Long Manufacturing built its first tractor in 1948. The company, however, soon stopped building their own and began importing tractors from Uzina Tractorul Brasov (UTB) and some Landinis. Long filed for bankruptcy in 1985, but returned by 1987 after a reorganization. In 1998, Long Agribusiness was purchased by the Escort Group of India. The Long name was dropped in favor of the Farmtrac brand.


----------



## plumber_1969 (Aug 2, 2009)

Thanks for the information, I'm having fun with it.


----------



## Buckfever (Aug 2, 2009)

Man wish I could find a deal like that!
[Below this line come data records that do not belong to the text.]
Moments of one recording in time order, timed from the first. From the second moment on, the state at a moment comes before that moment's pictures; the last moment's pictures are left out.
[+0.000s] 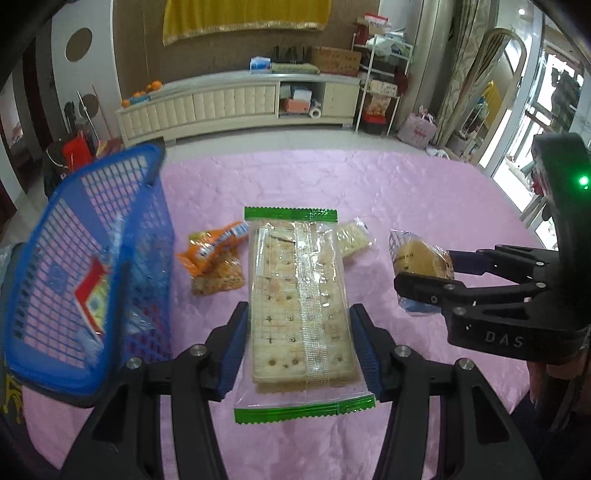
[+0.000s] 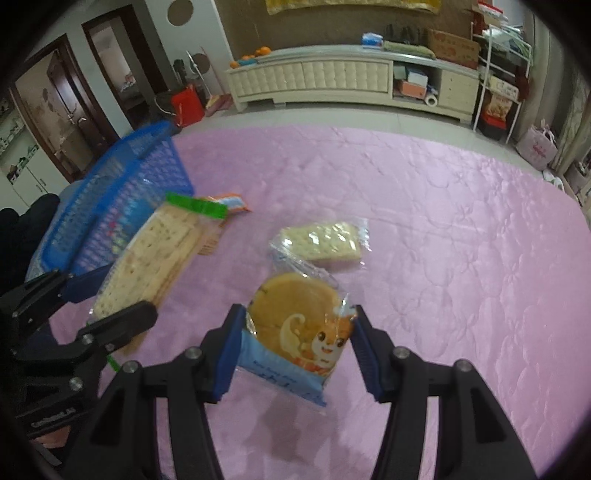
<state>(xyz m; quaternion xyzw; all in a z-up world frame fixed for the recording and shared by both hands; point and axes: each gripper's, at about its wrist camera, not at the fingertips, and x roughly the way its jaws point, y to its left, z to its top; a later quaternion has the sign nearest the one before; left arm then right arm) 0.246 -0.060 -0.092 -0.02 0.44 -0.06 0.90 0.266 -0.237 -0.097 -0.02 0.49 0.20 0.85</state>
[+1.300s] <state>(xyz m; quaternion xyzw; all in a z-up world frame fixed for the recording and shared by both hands) 0.213 0.138 0.000 -0.04 0.37 0.02 0.93 0.282 -0.044 -0.009 -0.08 0.43 0.34 0.84</state>
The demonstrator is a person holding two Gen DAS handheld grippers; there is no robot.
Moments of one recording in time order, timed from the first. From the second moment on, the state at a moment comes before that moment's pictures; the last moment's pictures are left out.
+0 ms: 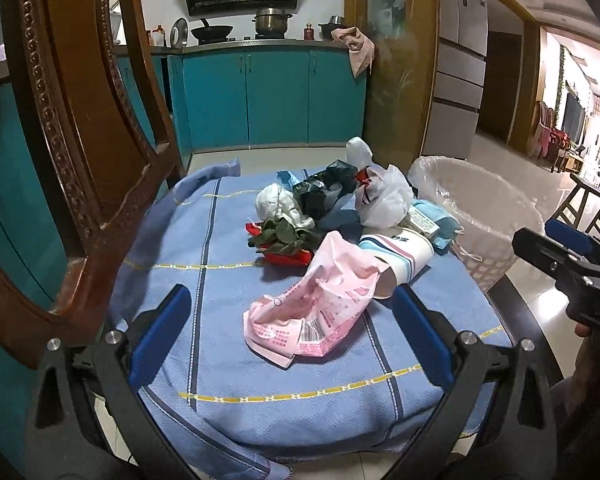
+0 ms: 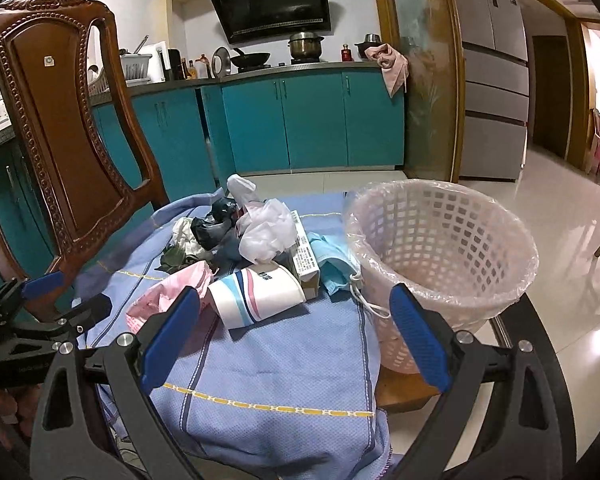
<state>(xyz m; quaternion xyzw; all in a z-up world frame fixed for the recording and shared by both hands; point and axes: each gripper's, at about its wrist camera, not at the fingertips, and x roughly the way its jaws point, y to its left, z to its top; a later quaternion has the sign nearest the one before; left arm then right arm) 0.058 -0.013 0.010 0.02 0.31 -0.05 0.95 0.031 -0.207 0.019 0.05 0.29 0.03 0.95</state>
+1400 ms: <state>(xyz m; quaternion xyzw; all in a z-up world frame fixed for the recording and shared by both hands) 0.206 -0.017 -0.038 0.04 0.39 -0.07 0.92 0.043 -0.207 0.010 0.05 0.31 0.04 0.95</state>
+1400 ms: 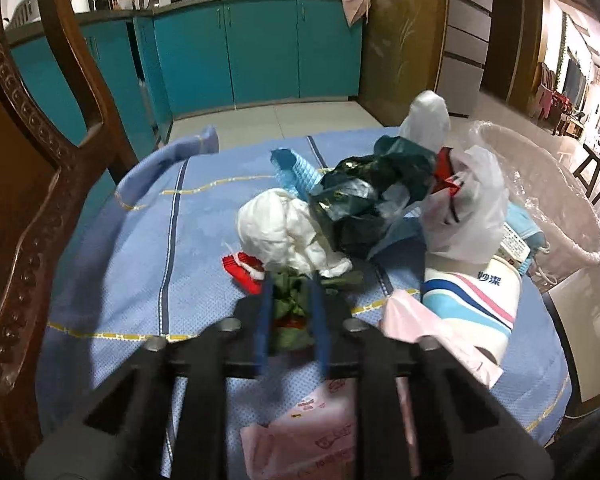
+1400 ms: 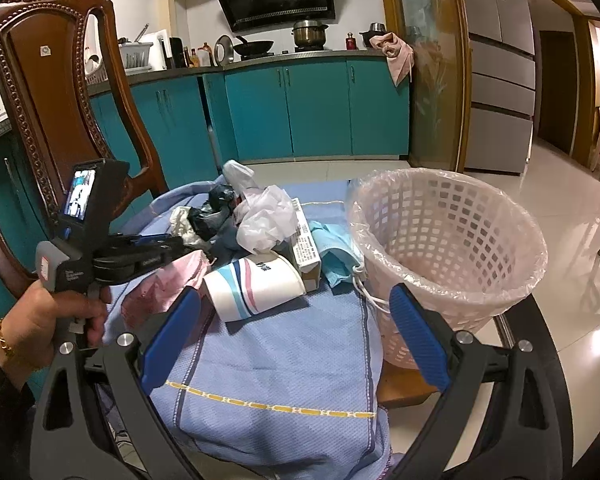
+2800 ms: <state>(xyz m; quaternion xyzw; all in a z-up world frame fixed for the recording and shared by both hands) 0.083 0.016 0.033 0.00 0.23 -0.06 0.97 0.059 -0.190 0.023 0.07 0.32 0.11 0.94</state>
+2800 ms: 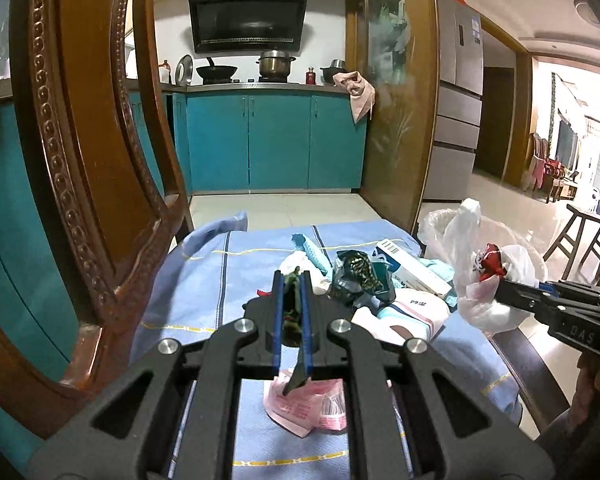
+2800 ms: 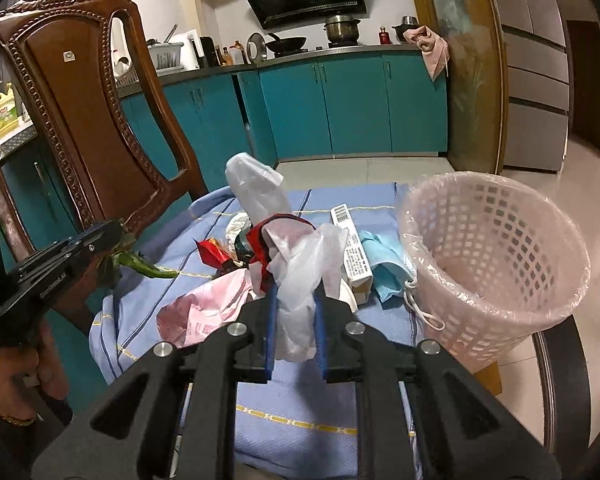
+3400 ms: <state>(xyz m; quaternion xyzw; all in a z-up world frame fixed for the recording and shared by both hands) 0.083 0.011 0.026 0.01 0.25 -0.06 0.97 0.062 -0.185 0.018 0.06 0.32 0.11 0.94</state>
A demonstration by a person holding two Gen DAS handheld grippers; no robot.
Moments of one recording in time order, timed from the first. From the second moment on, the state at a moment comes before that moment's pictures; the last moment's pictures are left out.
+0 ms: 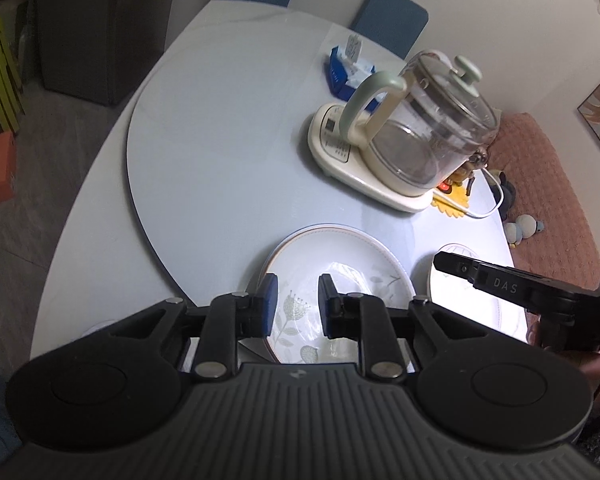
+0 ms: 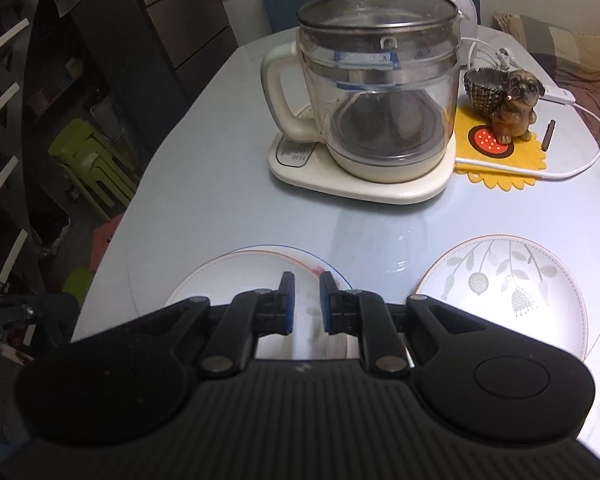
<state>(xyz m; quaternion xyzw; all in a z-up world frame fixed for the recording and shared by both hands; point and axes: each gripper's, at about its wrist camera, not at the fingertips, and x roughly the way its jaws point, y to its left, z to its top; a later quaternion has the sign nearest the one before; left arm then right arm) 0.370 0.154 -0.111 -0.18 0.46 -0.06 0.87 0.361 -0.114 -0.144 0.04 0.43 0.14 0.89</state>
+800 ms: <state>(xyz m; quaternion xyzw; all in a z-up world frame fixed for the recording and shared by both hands) 0.222 0.146 -0.027 -0.12 0.38 -0.07 0.91 0.205 -0.094 -0.066 0.06 0.39 0.14 0.91</state>
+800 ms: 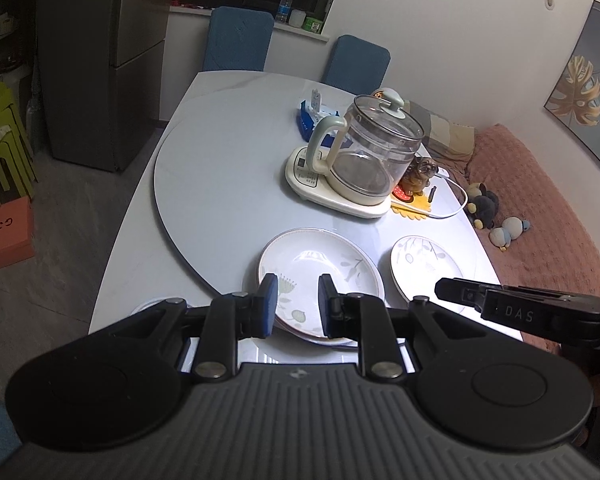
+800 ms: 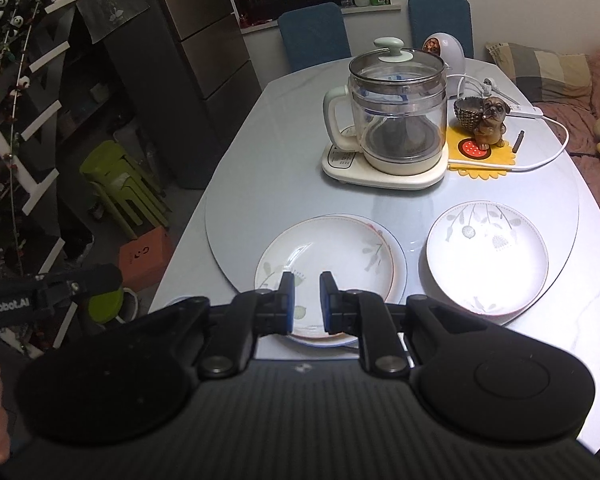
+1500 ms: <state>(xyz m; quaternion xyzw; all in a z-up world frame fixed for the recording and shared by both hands) 0.143 0.112 -0.025 -0.09 0.38 -0.10 0.92 0.115 -0.110 -0.060 0.06 0.38 0.11 0.92</state>
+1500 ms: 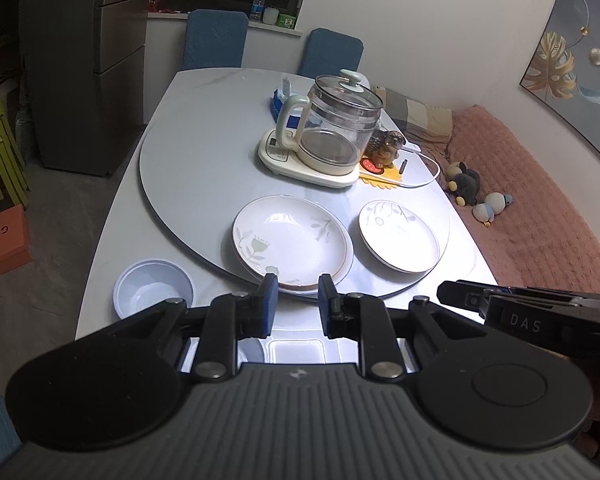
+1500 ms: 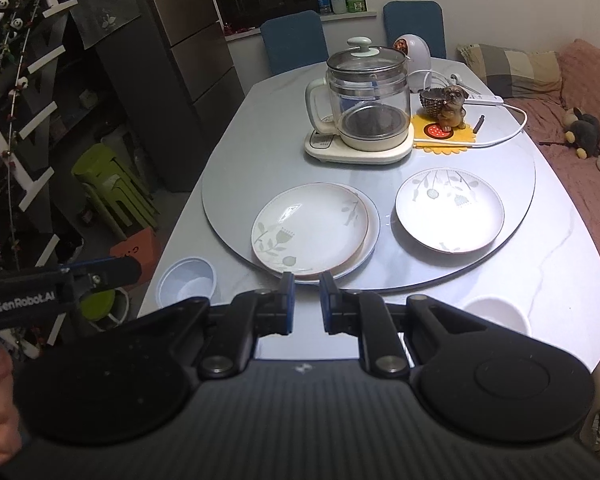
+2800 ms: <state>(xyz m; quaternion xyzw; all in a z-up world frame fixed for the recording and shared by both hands) 0.268 -0.043 -0.091 -0.09 0.47 -0.11 0.87 0.204 -0.262 -0.097 0.07 0.43 0.07 0.90</state>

You should be able to pull a 6' harrow easily, and maybe even a 7'. Good luck with the tractor.


----------



## ddb217 (Aug 3, 2009)

*tractor*

one the most reliable and simple tractors if it works good you stole it for that price


----------



## deerehauler (Aug 3, 2009)

Post some pictures for us tractor restoring nuts.


----------



## plumber_1969 (Aug 4, 2009)

Here is a few pics guys. I bought it thinking it was a 1973 Long 460  but based on a little research it looks like it is a 1983 . It does run and the only things I've done are put a new seat on it ($160.00) ignition switch ($30) muffler and rain cap ($35) and a lift pump ($20). I will be rebuilding the injector pump (O rings and leaking a little) when I get around to it. Other than that a oil change and hyrdaulic fluid change. It runs great but I want it right before I haul it off to the woods. By the way the rear tires are new. Seems like a good deal.


----------



## deerehauler (Aug 5, 2009)

tires woulda cost you close to 500 dollars. Looks like a good tractor!


----------



## Buckbuster (Aug 16, 2009)

You got a very rare GREAT DEAL when you you got that tractor!


----------



## MR.BIGBUCK (Aug 17, 2009)

Well i was always told it is a ford with another name ford goes out the front door and the long goes out the back every think looks like ford they are very good tractors and you need to go back and pay for the tractor now you just bought the ride lol. I would love to find one like that for that price.


----------



## copenhagen cowboy (Aug 17, 2009)

yup it's basically a ford


----------



## chambers270 (Aug 17, 2009)

I had a 310 that worked fine. I paid a lot more than that for it though. Would have kept it, if college didnt get so expensive.


----------